Viewing the film enabled the Jamat to virtually experience – and relate to – life in Tajikistan and Afghanistan. For some, the flourmill reminded them of how their parents used to grind flour in their villages in India. For others, seeing the Aga Khan Health Services clinic in Afghan Badakhshan made them see what exactly their donations over the years have helped to achieve.
The Aga Khan Health Services Clinic in Afghan Badakhshan. In the film, Bridging the Divide, Dr. Shirinbek visits this clinic and is extremely impressed with its technology. Since the making of the film, Dr. Shirinbek has begun to work here; the clinic collects its most difficult surgeries and Dr. Shirinbek periodically travels to Afghan Badakhshan to perform them.
In the film, Daddy Shirinbek calls me a bridge, connecting the Jamats of Tajikistan and North America.

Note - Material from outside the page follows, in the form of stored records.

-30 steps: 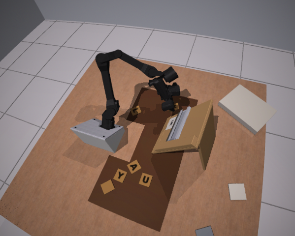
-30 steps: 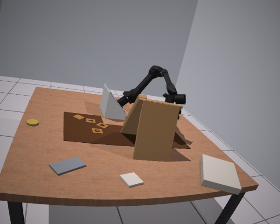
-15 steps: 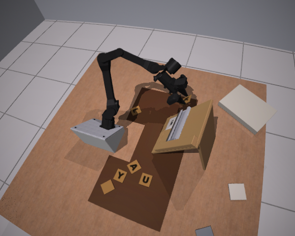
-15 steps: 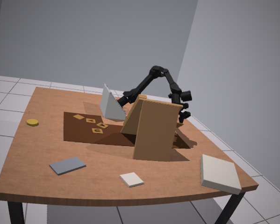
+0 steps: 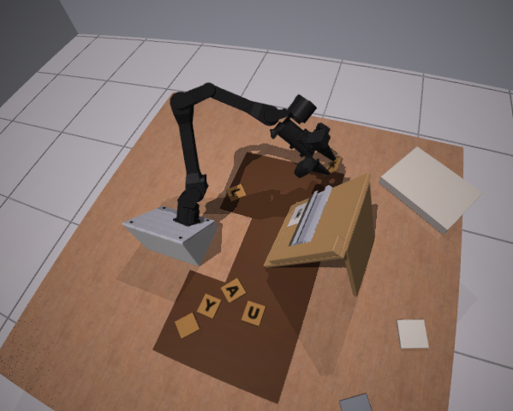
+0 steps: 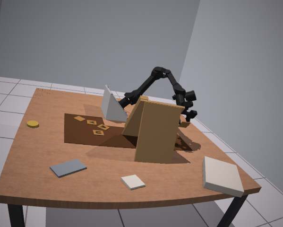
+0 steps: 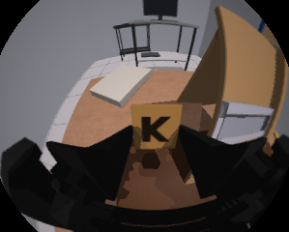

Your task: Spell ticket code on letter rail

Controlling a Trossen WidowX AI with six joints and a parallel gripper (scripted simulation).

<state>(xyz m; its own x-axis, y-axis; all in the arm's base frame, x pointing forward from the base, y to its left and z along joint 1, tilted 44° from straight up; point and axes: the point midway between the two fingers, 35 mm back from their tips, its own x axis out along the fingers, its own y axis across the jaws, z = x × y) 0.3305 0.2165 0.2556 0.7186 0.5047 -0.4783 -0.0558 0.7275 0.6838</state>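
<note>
Now: gripper tip 15 cm to the left of the white ticket, 8 cm above it and 5 cm past it. Also, from my gripper tip: dark brown mat: 31 cm to the right, 15 cm below, 15 cm behind; small white pad: 39 cm ahead, 34 cm to the right, 15 cm below; white slab: 32 cm ahead, 16 cm to the left, 13 cm below.
</note>
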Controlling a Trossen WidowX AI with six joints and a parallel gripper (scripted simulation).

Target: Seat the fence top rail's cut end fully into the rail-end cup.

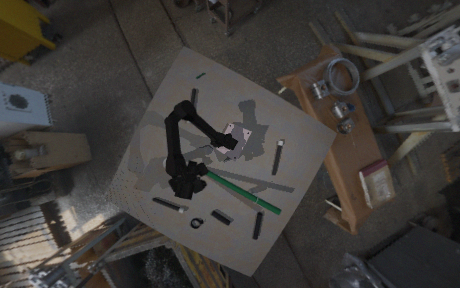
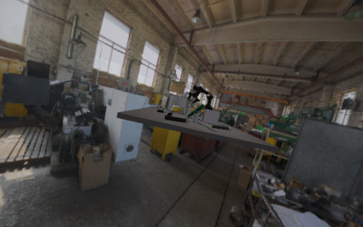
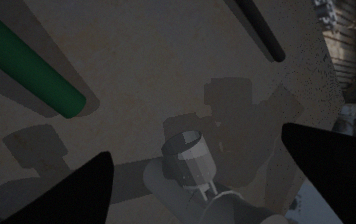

As the main character in the film, he too has bridged his way into the homes of American Ismailis.
A Call to Build more Bridges
Building bridges requires work. It requires acknowledging – and embracing – the very divide that we are bridging. We are all brothers and sisters, part of a global Ismaili family. But there is a difference between simply acknowledging our relationship and working hard at being a family. When I lived in Tajikistan, I worked at becoming family by helping out with the chores. For others, ‘working’ at our global Ismaili family takes the form of TKN and service assignments, donations to the AKDN or family vacations to places where our Ismaili brothers and sister live.
But working at strengthening our global family can also take place at home. We can all set out, every day, to build a bridge with someone who is different from us. As we learn about – and embrace – our differences, we might, Inshallah, become the pluralist society to which we aspire.